The Peace occurs after the prayerful confession of sins and absolution from the priest, when worshippers are called upon to demonstrate their reconciliation. They do this by greeting their pew neighbors with words—“The peace of Christ”—and a handshake. The custom originated with the early church and has over the centuries been removed and reinserted with various revisions of the Anglican prayer book. What never seems to change is its ability to summon feelings of immense awkwardness among the congregation. (I could be cynical and suggest that the Peace was reinserted as a way to butter up parishioners just before the Offertory, but I won't.)

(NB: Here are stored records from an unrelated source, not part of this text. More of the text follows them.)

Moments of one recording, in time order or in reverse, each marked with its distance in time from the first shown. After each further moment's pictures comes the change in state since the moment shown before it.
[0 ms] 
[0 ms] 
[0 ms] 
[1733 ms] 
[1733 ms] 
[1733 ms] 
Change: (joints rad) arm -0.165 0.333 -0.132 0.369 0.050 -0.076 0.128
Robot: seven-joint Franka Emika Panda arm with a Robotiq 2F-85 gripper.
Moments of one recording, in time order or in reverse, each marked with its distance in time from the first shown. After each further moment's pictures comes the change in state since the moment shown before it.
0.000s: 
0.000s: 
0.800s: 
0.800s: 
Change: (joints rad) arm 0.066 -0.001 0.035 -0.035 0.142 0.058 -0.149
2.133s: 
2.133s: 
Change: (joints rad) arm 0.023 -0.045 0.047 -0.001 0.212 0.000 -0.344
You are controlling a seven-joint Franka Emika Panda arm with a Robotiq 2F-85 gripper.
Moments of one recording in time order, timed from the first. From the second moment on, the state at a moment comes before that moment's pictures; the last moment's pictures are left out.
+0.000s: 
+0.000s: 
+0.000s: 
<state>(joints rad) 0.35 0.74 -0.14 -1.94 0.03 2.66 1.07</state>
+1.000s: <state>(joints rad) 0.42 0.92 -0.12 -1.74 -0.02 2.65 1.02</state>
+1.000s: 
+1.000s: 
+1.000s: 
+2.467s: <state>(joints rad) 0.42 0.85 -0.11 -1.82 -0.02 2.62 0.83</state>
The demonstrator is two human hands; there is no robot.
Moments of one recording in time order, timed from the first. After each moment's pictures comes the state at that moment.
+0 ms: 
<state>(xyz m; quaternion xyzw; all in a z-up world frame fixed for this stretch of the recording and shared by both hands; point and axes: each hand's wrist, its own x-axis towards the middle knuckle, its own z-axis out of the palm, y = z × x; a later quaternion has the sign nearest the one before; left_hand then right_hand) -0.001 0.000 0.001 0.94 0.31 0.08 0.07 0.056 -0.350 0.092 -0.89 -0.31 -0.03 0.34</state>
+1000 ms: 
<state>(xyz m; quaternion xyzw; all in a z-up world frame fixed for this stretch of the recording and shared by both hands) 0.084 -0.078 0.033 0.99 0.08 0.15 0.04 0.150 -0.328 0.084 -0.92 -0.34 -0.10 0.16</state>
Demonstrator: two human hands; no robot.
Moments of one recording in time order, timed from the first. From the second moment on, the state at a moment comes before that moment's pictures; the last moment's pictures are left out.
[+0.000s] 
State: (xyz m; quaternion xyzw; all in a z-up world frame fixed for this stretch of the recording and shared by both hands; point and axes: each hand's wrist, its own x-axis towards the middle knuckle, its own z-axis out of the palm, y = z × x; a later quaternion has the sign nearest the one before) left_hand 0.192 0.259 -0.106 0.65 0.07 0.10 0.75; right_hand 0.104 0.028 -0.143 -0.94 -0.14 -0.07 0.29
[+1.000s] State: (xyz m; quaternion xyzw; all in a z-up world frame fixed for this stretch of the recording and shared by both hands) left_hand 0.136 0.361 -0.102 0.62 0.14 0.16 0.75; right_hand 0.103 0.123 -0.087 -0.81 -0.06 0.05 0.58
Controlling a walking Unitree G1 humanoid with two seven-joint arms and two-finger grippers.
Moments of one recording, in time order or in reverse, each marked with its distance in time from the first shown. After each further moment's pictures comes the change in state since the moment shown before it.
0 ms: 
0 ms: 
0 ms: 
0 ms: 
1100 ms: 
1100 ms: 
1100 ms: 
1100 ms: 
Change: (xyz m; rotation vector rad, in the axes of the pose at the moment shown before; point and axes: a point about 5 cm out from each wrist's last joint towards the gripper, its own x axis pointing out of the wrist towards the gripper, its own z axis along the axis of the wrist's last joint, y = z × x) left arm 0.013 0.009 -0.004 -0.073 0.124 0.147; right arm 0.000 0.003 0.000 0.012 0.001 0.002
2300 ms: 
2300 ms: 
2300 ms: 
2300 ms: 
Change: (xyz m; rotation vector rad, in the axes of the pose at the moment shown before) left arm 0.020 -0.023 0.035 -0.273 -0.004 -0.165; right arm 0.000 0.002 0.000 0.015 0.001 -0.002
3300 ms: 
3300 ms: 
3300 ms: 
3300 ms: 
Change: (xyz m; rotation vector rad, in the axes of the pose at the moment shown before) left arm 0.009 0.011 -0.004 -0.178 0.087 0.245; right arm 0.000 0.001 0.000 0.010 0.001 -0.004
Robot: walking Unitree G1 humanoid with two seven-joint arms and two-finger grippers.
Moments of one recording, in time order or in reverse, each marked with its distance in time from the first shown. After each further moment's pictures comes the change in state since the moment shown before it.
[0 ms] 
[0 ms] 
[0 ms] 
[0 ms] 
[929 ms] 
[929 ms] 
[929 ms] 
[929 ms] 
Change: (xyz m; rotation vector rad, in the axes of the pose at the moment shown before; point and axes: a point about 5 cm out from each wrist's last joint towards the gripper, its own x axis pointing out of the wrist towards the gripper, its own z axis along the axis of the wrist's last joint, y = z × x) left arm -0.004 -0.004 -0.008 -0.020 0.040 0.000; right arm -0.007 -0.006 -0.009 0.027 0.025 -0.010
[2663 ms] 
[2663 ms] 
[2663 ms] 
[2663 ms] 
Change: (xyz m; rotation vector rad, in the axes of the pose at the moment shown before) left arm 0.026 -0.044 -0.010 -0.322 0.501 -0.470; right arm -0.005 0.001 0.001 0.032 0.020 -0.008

The intention of the Peace is good and uplifting and even necessary. But it is a ritual that has completely got out of hand. Even the restrained Brits, who I had counted on to wrestle this beast with their usual abrupt tact, had let it run amok. Anglicans have turned the Peace into intermission, a time to mingle and stretch their legs. No sooner has the priest said, “The peace of the Lord be always with you” when the place devolves into a raucous affair, responding en masse like a dog who hears the word “walk.”

I had made the mistake of reverting to my Anglican sensibilities at Quarr Abbey when the Peace was invoked during Mass one day. (Roman Catholics convey the Peace with a perfunctory nod to their pew neighbors while remaining fixed in place.) As I moved from pew to pew dispensing my bonhomie to all five people in the congregation like a politician on the campaign trail, people reeled in alarm. They must have thought I had lost my mind.

During the exchange of the Peace at St. Hilda's chapel, all hell broke loose. Worshippers struggled over pews to shake hands with all and sundry, one woman lost her footing and fell, and there was much hugging and catching up with neighborhood news, commiserating about the previous night's football match, extending of invitations to dinner or drinks at the pub, and avuncular forays into the state of the economy. Total and prolonged mayhem. The priest loudly called everyone to order and directed them back to their pews and on to the next hymn, but even then people continued to chat, greeting one another as if they had been displaced by war for several years and had only recently returned.

The Peace is anything but. It is the Grand Interruption that fragments the solemnity of the service. If there is another revision of the prayer book, we can only hope those vested with the undertaking will review this ritual and provide some rules of sanity or find a less disruptive, more amenable place for it in the service. The post-service coffee hour, perhaps?

( 6:v )

MORNING DAWNED
in striated layers of pale orange, light green, and deep blue that bled into one another like a Turner watercolor. The town and surrounding farms were silhouetted in darkness. Soon the sun would be up, the landscape would be illuminated, and people would be rushing about their day, forgetting that they had glimpsed a beautiful sunrise, or worse, oblivious to the fact that one had occurred at all.

The days and weeks were passing quickly inside the cloistered cocoon, but at the same time it was as if life stood still. The outside world took on a surreal quality, and as each day flipped over to the next, I felt the world I once knew slip from my grasp like filaments in a spider's web.